* [WORK TO COMPLETE]: Each line from the one that contains "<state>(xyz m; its" to the end of the material must be set down exactly, and no line before it.

===============

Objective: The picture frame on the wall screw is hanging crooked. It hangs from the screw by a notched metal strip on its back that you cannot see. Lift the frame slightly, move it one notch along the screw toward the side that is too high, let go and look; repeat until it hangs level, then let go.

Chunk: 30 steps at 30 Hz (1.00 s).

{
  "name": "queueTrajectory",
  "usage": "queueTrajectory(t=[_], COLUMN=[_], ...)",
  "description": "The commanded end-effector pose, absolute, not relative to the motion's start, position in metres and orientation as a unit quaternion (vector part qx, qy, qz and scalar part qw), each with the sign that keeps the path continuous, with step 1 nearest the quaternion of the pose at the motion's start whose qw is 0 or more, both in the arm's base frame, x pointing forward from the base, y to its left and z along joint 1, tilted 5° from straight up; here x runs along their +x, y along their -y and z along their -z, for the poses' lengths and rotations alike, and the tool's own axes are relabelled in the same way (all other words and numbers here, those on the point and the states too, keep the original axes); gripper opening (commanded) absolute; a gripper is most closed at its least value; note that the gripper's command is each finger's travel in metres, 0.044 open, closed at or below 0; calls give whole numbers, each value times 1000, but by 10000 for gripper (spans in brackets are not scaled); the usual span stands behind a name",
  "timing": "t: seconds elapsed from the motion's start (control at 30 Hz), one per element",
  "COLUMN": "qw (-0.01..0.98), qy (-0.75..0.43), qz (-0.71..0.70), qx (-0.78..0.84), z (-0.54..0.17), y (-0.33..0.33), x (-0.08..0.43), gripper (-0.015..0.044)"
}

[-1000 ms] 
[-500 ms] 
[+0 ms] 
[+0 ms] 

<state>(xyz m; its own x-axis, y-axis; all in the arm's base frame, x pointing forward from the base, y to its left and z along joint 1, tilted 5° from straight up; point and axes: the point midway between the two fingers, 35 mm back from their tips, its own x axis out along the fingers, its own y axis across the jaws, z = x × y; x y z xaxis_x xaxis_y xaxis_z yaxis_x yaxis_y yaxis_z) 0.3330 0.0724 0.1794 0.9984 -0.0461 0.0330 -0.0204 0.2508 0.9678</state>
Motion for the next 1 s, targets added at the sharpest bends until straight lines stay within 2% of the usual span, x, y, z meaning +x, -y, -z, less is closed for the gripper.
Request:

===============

* [TASK SOLUTION]:
<state>(xyz m; its own x-axis, y-axis; all in the arm's base frame, x pointing forward from the base, y to its left and z along joint 1, tilted 5° from straight up; point and axes: the point midway between the two fingers, 35 mm back from their tips, its own x axis out along the fingers, its own y axis across the jaws, z = x × y; x y z xaxis_x xaxis_y xaxis_z yaxis_x yaxis_y yaxis_z) 0.3330 0.0724 0.1794 0.9984 -0.0461 0.0330 -0.0204 0.2508 0.9678</state>
Motion for the next 1 s, targets added at the sharpest bends until straight lines stay within 2% of the usual span, x, y, z meaning +x, -y, -z, less is closed for the gripper.
Request:

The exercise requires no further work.